Quels sont vos souvenirs de la guerre et de l’après-guerre ?
Je ne me suis vraiment rendu compte que nous étions juifs que lorsque, pour des raisons de santé dans mon enfance, j’ai été envoyé en Normandie chez mon arrière-grand-mère maternelle. A la différence de notre famille, laïque à l’extrême, elle était très pratiquante.
Ensuite, nous n’avons eu de cesse de ressentir la montée de l’antisémitisme, en particulier lorsque mon père a été nommé à Montpellier : le directeur de l’université avait alors plus qu’une dent contre nous. J’ai aussi subi de l’hostilité parce j’étais juif lorsque j’ai étudié à l’école d’agriculture : cela plaisait beaucoup à mon père, d’avoir l’un de ses fils qui n’était pas un intellectuel, un universitaire !
Engagé dans la résistance comme agent de liaison, j’ai retrouvé mon cousin, le docteur Henri Bloch-Michel, engagé dans le réseau Combat (mon père, lui était à Franc-Tireur) dans le maquis du Cantal, vers la fin de l’année 1944 : il m’a appris coup sur coup que mon père avait été fusillé, le 12 juin, par la Gestapo, et que ma mère était morte en juillet, à l’hôpital (sans avoir été informée, heureusement, du sort tragique de mon père).

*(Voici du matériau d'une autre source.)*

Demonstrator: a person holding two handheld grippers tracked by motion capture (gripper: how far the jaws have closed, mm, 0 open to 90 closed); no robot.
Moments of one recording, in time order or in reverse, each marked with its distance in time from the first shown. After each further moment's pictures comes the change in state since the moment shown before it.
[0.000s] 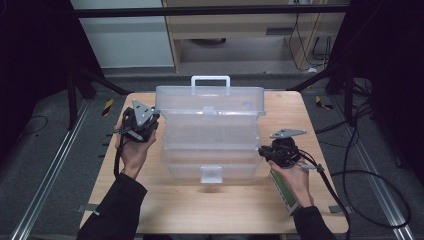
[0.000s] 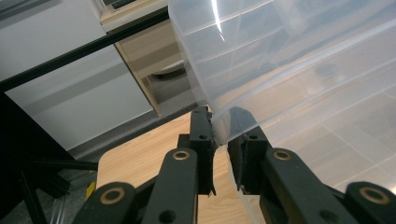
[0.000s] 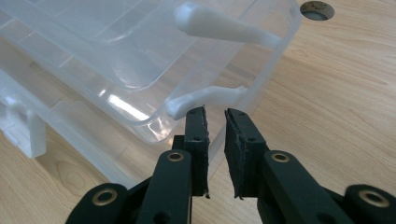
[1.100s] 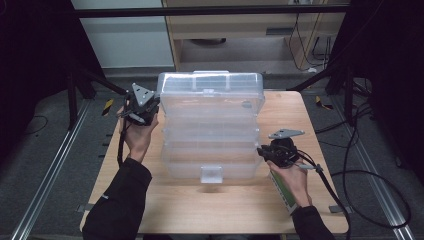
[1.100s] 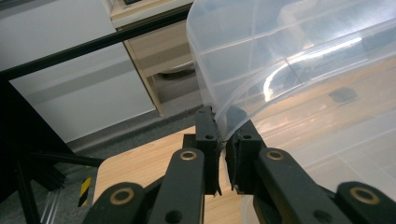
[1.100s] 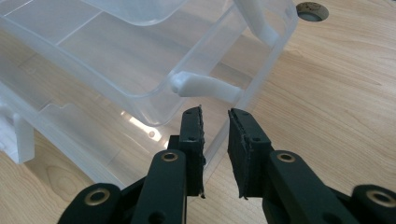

Dans un premier temps, je n’ai pas eu de réaction, j’avais vu tellement de choses atroces ! Ce n’est que dans un second temps que j’ai éclaté à chaudes larmes. J’ai réalisé, à 18 ans, que je n’avais plus de parents.
Je m’étais choisi le même nom de clandestinité que mon père, « Narbonne », pour qu’on puisse me reconnaître s’il se passait quelque chose. Mes deux frères aînés étaient aussi engagés dans la résistance : mais à cette époque-là, vous ne disiez rien de vos activités clandestines, ni à votre famille, ni à personne de l’extérieur.
Quelles étaient vos relations avec votre père, et le reste de votre famille ?
J’étais proche de lui, beaucoup plus proche que de mes deux frères ainés (Daniel Bloch est le quatrième d’une fratrie de six). Au retour de mon travail, nous partagions de nombreuses promenades, à discuter. Après-guerre, je me suis éloigné de la voie de l’agriculture, rejoignant des rédactions de journaux, côté développement photos, d’abord Combat puis France Soir : je ne serais pas qui je suis aujourd’hui si je n’avais pas côtoyé Albert Camus ! Plus tard, ça a été l’Office de radiodiffusion-télévision française (ORTF) et l’Eurovision.